The lawsuit quotes the bank documents signed by the four defendants who haven’t paid. It reads each “absolutely and unconditionally guarantees full and punctual payment and satisfaction of Guarantor’s Share of the indebtedness of borrower to lender.”
“Lender may hire or pay someone else to help enforce this Guaranty, and Guarantor shall pay the costs and expenses of such enforcement,” reads another portion of the lawsuit quoting bank documents.
It also notes Easton, once a director of Play Ball who “seconded and voted on motions,” has a family member who loaned Play Ball money, and the nonprofit paid back that money.
Court documents say Gillette lent Play Ball $110,000 in 2000, and then $100,000 the following year, and he demanded and received full repayment.
“Play Ball utilized a portion of the loan which Gillette partially guaranteed to pay Gillette in full for his personal loans,” the document states.
It notes that for four years, none of the defendants “contest(ed) the validity of the Guaranty” each signed.
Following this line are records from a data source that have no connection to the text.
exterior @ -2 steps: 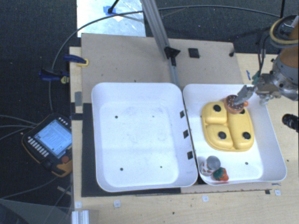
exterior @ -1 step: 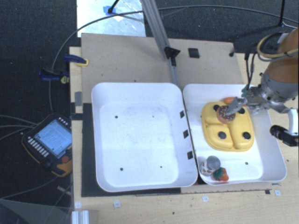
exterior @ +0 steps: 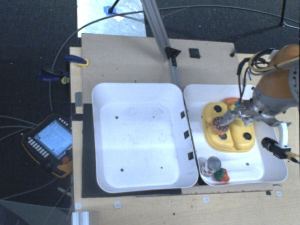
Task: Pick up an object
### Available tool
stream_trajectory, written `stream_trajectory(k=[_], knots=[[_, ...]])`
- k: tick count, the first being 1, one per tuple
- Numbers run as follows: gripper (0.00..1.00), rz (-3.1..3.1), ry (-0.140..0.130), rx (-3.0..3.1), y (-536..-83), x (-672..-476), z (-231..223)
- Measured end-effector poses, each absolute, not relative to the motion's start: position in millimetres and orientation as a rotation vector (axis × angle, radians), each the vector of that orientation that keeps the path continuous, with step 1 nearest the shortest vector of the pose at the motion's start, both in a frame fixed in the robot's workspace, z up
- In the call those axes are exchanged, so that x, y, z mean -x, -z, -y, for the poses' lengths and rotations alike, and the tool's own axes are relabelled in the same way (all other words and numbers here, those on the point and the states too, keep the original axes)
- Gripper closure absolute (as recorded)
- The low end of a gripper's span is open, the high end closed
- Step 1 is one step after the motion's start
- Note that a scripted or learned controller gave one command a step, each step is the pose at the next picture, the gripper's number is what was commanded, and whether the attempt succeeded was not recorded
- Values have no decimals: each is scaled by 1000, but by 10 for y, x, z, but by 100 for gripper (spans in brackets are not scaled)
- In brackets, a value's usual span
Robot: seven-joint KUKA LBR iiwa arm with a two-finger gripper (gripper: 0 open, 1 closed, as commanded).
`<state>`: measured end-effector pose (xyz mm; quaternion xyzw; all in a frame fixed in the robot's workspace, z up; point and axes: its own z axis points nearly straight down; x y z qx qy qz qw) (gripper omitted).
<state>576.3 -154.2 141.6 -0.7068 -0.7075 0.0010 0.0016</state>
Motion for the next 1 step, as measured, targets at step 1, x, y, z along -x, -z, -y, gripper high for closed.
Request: stream_trajectory(k=[1], knots=[[0,2236,14,2222,-1247,-5814,1535]])
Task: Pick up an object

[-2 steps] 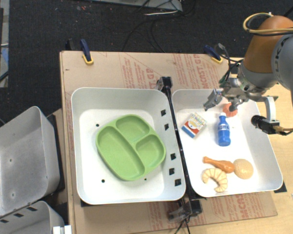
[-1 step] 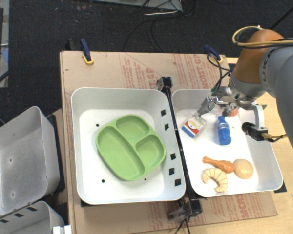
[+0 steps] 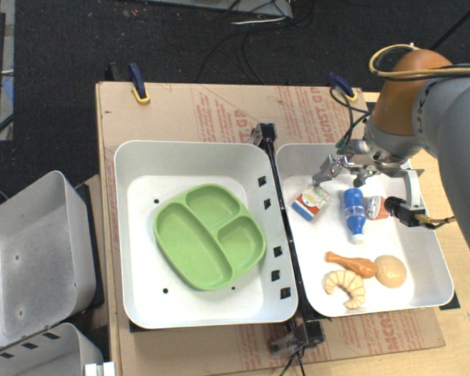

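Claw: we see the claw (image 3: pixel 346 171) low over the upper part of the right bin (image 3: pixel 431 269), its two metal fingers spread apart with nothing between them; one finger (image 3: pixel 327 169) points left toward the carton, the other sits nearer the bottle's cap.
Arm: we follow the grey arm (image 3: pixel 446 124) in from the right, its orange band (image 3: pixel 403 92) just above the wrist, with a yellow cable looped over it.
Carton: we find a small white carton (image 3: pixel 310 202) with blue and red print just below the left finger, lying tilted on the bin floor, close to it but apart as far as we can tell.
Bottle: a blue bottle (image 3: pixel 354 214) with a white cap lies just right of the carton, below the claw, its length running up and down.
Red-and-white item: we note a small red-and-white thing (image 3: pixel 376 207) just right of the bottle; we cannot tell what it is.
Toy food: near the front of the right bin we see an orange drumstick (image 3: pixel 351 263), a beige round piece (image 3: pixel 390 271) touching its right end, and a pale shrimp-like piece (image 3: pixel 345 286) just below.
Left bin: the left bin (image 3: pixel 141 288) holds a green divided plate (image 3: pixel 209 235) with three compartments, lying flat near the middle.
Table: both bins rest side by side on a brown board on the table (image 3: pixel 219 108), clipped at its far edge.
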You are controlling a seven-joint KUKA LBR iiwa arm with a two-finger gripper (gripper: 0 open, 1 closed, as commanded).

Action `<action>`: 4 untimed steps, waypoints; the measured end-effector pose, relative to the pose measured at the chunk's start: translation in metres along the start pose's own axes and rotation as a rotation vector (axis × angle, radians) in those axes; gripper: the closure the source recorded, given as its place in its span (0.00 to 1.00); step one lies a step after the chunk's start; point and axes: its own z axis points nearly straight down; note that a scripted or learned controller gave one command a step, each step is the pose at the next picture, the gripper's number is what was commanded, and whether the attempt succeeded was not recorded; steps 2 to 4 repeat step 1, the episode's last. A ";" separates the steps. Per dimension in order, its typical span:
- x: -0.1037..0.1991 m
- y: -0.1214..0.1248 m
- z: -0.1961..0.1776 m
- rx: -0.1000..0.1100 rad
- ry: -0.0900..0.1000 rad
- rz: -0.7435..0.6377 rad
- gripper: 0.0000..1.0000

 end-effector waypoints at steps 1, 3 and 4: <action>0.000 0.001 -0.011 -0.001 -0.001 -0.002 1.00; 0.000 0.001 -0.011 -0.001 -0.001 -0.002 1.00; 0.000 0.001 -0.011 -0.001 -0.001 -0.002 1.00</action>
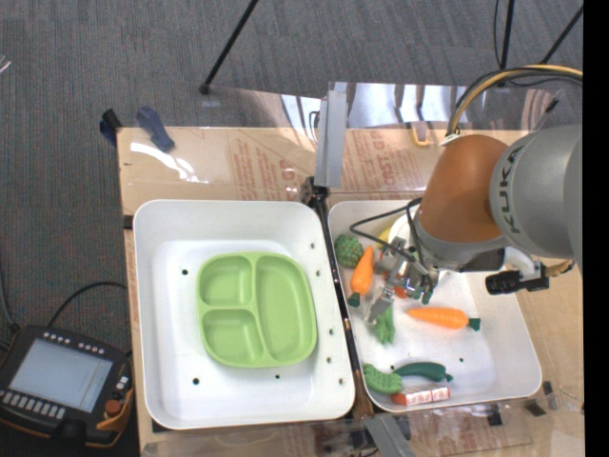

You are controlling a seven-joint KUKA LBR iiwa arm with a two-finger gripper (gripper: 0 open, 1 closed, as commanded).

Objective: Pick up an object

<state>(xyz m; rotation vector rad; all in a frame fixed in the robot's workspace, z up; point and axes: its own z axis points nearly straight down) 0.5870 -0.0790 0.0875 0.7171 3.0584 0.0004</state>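
Observation:
My gripper [388, 291] reaches down into the right bin [504, 350], its fingers among the toy food near the bin's left side. An orange carrot [362, 270] lies just to its left, beside a green broccoli-like piece [348, 249]. A small green item [383, 326] lies right under the fingertips. A second carrot [440, 318] lies to the right of the gripper. I see nothing plainly held between the fingers.
The left bin [162, 246] holds a green divided plate [257, 309]. At the right bin's front lie a green pickle-like piece [383, 379], a dark green vegetable [422, 370] and a red item [422, 397]. A teach pendant [62, 379] lies at the lower left.

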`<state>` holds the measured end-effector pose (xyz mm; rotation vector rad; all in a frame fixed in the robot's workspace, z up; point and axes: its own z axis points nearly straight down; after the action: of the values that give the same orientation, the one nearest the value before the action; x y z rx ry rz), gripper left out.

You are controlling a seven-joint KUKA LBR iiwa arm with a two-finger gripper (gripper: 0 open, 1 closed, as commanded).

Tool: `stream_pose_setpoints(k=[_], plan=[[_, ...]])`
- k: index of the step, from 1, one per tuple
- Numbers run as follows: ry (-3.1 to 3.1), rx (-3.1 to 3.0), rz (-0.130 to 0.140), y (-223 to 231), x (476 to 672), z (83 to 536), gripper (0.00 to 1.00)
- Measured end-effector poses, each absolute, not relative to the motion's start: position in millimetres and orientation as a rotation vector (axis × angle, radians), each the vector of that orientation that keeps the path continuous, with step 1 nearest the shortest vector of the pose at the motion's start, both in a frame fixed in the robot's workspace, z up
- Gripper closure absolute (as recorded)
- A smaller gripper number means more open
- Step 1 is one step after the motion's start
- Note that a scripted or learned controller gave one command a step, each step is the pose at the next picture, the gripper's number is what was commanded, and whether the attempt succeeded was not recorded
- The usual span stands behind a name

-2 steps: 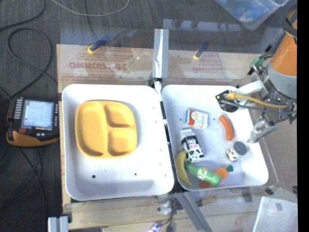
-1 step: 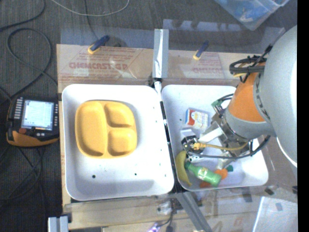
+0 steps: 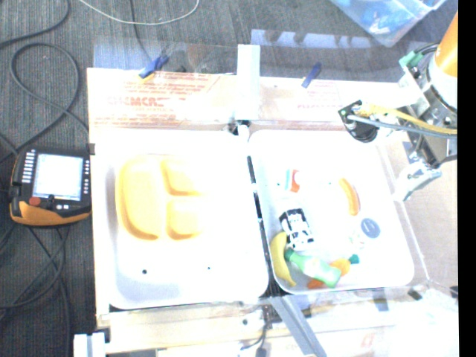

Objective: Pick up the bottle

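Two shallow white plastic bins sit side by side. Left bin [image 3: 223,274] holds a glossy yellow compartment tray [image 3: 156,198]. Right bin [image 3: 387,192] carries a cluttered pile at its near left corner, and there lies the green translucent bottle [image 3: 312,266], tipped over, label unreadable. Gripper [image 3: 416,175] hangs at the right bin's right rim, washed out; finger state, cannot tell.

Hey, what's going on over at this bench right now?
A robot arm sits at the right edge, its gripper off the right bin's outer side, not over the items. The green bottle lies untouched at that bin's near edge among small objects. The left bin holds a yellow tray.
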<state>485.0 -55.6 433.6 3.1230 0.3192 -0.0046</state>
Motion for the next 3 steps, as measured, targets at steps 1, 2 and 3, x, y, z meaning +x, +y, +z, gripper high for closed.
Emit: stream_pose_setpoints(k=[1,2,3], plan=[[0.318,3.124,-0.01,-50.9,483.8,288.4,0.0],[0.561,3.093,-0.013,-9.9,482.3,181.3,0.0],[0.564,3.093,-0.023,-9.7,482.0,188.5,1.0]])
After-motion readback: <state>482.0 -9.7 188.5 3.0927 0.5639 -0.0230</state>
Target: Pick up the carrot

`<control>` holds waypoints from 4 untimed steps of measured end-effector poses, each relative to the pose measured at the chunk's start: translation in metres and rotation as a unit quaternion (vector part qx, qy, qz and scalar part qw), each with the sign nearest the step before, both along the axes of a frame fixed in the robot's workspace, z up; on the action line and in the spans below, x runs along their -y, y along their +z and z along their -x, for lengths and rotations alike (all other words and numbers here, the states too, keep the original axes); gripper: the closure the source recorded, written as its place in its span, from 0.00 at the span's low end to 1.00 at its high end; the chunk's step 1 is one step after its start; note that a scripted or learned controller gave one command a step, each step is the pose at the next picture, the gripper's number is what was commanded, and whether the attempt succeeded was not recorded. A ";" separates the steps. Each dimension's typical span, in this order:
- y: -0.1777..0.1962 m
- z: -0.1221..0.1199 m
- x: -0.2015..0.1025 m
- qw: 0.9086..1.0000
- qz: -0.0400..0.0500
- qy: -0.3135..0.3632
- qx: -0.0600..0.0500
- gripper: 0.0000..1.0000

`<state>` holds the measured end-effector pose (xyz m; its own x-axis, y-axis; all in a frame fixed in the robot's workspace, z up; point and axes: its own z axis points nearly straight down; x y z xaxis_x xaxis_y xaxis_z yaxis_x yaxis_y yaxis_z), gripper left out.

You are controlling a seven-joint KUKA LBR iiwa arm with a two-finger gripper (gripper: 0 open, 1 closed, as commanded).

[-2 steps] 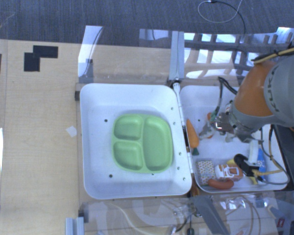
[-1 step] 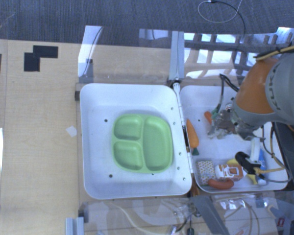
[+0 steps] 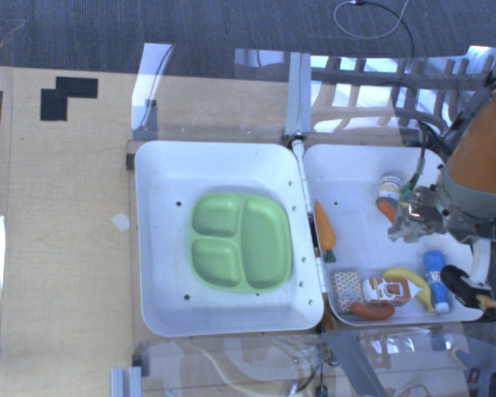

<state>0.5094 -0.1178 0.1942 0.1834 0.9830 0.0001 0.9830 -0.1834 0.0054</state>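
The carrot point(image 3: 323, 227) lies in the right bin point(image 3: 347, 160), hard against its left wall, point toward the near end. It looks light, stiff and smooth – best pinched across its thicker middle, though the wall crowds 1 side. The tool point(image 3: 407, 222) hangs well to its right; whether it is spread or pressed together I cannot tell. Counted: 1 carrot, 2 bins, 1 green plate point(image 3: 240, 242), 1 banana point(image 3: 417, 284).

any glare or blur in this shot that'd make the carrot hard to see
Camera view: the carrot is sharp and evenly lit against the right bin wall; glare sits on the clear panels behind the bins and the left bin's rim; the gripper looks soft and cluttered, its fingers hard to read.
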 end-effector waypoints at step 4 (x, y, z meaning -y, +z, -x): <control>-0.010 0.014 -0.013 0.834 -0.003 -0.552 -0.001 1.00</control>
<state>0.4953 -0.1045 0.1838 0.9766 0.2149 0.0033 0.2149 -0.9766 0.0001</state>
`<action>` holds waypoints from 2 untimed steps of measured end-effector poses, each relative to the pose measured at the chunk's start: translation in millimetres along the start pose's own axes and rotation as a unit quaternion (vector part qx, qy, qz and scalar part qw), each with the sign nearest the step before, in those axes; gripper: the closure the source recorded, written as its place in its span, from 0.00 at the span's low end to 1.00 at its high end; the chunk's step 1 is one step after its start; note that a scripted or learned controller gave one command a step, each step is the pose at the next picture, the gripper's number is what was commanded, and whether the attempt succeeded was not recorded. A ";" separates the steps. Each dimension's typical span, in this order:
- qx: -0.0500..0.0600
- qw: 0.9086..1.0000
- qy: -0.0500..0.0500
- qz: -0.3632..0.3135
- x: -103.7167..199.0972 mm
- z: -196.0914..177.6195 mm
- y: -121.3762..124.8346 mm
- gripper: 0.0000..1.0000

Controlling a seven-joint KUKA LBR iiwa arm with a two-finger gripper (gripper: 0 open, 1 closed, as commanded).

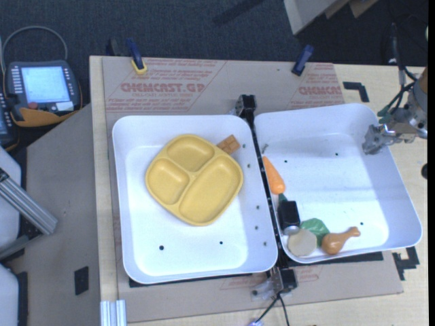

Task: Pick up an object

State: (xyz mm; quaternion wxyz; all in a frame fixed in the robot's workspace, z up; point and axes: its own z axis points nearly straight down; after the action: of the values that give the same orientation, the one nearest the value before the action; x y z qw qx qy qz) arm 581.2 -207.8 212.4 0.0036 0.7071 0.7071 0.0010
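Orange carrot (273, 175), right bin (401, 202), left edge: target, untouched. My gripper (375, 140) hovers over far-right rim, finger state unreadable. Step: approach. Next: travel left, descend.

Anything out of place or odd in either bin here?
Nothing spilled or damaged. The yellow divided plate lies askew in the left bin, and a brown block sticks out from its upper right edge.

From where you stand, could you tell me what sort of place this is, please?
Probably a robotics lab bench for pick-up trials: two white bins clamped onto a board, toy food such as a carrot and drumstick, and a teach pendant alongside.
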 end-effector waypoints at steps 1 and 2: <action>-0.001 1.000 0.000 0.000 -6.6 -60.5 8.0 1.00; 0.003 1.000 0.002 -0.002 37.8 -60.2 12.5 1.00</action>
State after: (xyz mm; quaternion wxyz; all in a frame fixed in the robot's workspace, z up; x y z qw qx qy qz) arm 593.3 -169.9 272.5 -0.0004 0.7054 0.7088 0.0005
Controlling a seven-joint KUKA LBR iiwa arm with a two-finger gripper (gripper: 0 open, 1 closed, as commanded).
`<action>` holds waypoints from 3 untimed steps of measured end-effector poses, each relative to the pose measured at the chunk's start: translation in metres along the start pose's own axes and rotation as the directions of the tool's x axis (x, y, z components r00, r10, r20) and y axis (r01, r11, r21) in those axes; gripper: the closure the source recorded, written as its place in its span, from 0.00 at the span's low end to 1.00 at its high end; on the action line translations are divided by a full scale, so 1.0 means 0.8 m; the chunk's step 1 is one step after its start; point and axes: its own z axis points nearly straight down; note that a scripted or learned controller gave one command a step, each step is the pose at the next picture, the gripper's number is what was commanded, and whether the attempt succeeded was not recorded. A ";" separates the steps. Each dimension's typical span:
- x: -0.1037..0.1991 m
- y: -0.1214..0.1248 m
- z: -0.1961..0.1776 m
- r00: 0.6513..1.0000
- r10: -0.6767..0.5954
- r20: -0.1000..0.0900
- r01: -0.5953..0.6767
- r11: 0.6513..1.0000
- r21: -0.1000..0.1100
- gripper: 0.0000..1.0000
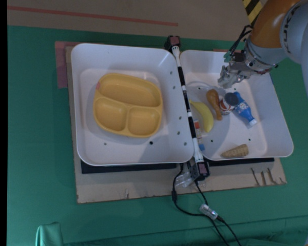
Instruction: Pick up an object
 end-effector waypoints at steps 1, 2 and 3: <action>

According to an earlier interview with Play Ball Missoula’s Wes Spiker, though, the defendants argue they were misled when they signed First Security Bank documents.
The late First Security Bank senior vice president Hal Fraser, who died more than a year ago, was one of the biggest advocates of community projects such as the ballpark. Spiker earlier said the group of four claims Fraser told them the loan guaranties were only a formality and the bank would never call in the notes; thus, their refusal to pay.
Court documents, however, note defendants signed bank documents “in triplicate” and were “of sound mind and capable of contracting” when they did so. It also notes the businessmen received public recognition for securing the loan.
“By way of example only, and without limitation, (defendants are) listed by name on a large ‘Field of Donors’ plaque that is publicly displayed in Missoula’s Civic Stadium,” read court documents.